Mark ran into an issue–he had too many financial planning book ideas
His first hurdle was choosing what specific angle to take. Mark realized that the personal finance space is too big; he could write 10 books and still not come close to covering everything.
“My fear was my book would be too broad. I needed to narrow down what to hit so it had the maximum impact.”
He researched book-writing services online and signed up for multiple websites that offered outlining help.
“I did put a lot of effort into it, but most of the resources I used weren’t very good, and this impacted my outline.”
Mark struggled to finish the outline. Even with that part completed, he still didn’t know his next step. He didn’t see himself as a bad writer, but he didn’t have confidence in his ability to finish a book.
Then it hit him: he needed to treat his book the same way he tells his clients to treat their financial planning.
“If I was ever going to finish my book, I would need a mentor beside me. Someone with the template or formula to get this done the right way.”
Mark looked around for services, but couldn’t find anything that suited him.
“I looked at CreateSpace, but their services weren’t comprehensive. I checked out a few other companies, but they didn’t seem reputable enough.”
By chance, he heard Scribe co-founder Tucker Max describe the company’s process on James Altucher’s podcast. After hearing Tucker explain how, by using Scribes in an interview process, authors could have their ideas turned into books, in their words and their voice, Mark signed up as quickly as possible.
Working with Scribe helped Mark be seen as a trusted authority in financial planning
Mark quickly felt a huge sense of accomplishment finishing the outline and, as silly as it felt, finalizing the chapter names and their order.
“It was such a relief to have someone help me organize it in a way that felt logical. Once we got through that part, I felt a lot better about myself and going forward with the book.”
But even though the outline helped his confidence, he still had concerns about the process.
He was afraid he’d miss key pieces of information in his discussions with the editor. He didn’t want to publish inaccurate information. He worried that he’d replicate books already in existence. And his biggest fear was that his book wouldn’t actually help anyone.

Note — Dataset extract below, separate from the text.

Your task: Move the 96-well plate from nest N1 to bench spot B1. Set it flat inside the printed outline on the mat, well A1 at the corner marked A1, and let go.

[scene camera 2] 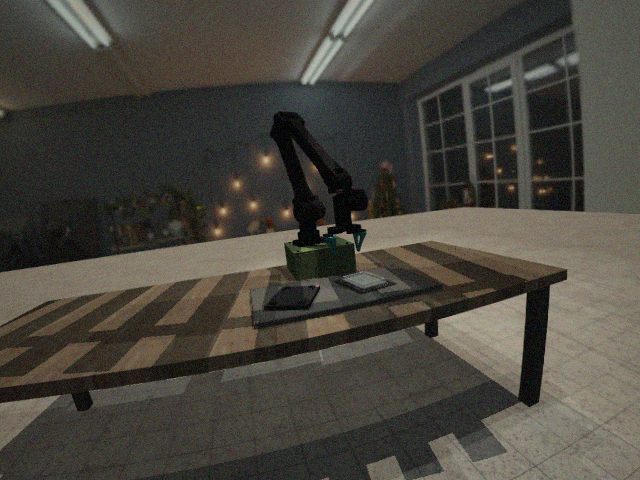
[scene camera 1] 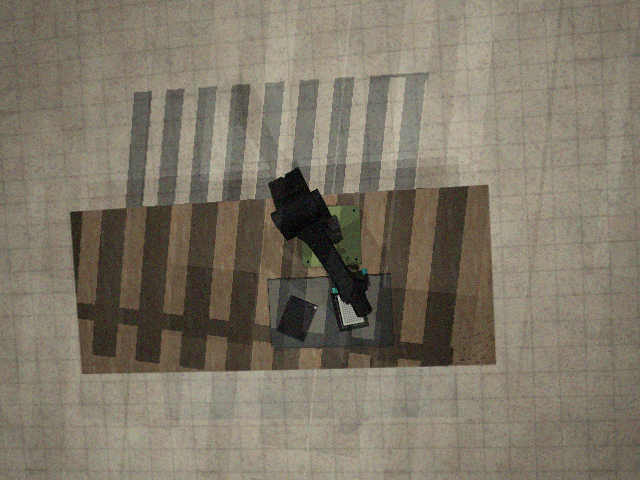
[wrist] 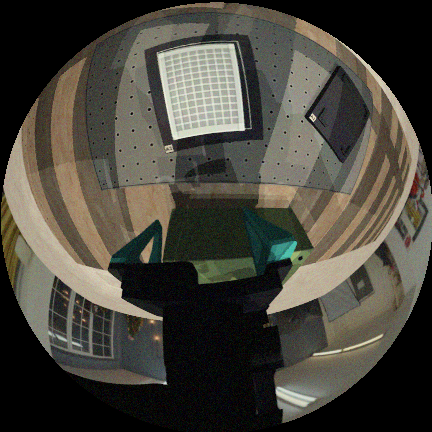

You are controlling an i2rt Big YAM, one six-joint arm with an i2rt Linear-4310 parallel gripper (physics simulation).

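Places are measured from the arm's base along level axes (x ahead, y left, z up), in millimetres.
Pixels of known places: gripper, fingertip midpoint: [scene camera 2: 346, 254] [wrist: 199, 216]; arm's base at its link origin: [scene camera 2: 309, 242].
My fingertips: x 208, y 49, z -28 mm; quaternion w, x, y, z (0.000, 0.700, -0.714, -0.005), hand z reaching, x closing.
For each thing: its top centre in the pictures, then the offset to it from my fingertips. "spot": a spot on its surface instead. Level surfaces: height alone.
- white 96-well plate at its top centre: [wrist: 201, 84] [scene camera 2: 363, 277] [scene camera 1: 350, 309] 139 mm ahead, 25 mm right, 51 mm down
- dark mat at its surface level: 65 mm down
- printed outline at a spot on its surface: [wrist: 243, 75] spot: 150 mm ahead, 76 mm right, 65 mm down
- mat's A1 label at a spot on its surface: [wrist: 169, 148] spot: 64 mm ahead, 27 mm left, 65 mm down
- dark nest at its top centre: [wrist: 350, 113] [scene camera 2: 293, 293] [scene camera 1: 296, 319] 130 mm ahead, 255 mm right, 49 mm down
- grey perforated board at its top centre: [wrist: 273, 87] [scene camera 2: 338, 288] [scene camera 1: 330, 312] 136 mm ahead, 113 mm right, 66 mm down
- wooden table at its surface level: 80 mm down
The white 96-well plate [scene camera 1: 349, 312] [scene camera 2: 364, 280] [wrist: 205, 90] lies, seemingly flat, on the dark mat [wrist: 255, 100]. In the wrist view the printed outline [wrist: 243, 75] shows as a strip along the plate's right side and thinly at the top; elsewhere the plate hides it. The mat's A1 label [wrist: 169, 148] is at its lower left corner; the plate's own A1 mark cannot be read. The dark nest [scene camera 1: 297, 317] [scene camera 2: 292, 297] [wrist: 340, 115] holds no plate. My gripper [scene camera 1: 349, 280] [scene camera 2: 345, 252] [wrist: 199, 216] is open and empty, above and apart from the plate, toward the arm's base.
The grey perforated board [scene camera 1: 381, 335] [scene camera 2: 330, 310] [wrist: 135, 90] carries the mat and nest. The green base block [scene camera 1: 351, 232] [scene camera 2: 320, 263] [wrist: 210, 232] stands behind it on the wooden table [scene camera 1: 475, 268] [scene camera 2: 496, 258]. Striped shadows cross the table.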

“Honestly, I was very worried that my book was going to be good enough. I didn’t think I could speak a book that was cogent and useful. But I trusted the team, and the process was so straightforward that I absolutely enjoyed it.”
After the book was published, Mark’s credibility skyrocketed and he doubled his assets under management
Not only was Mark’s book easy and enjoyable for him, but it also turned out to be a professional success.

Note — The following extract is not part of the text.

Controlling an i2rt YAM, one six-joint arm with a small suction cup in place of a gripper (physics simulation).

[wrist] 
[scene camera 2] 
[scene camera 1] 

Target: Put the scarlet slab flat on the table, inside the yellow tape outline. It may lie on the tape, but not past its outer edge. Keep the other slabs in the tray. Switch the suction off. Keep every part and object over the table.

Before he wrote his book, Mark did no speaking. Now he’s averaging one speaking engagement a month, with nothing but word-of-mouth referrals.
In particular, he derives satisfaction from speaking to groups in his community and getting them excited about personal finance.
“You speak, you talk about the book, you sell a few copies, and they refer you to more people. It’s a referral chain, and it’s been very gratifying. I don’t think it would have happened without the book.”
This referral chain has led to Mark doubling his assets managed since the release of his book, Rules to Riches: Eight Simple Strategies That Will Catapult You to Financial Security.
But perhaps the most gratifying success is how much the book impacts people. He’s been stunned by the response from people who’ve read the book, especially in his hometown. One friend, a retired Air Force pilot, told Mark he was surprised by how simple Mark had made seemingly complicated concepts in the book.
The book also earned Mark a benefit that he hadn’t expected: prestige in his hometown.
Mark’s hometown in rural Indiana is home to fewer than 15,000 people. It’s where he grew up and where he still lives with his wife and two sons.
“I’m surprised at the gratification people feel by virtue of knowing me. They point me out on the street and say, ‘There’s the guy who wrote that book. You have to read it.’ I’m not any different from other people. I just put down on paper what I’ve been saying for a long time.”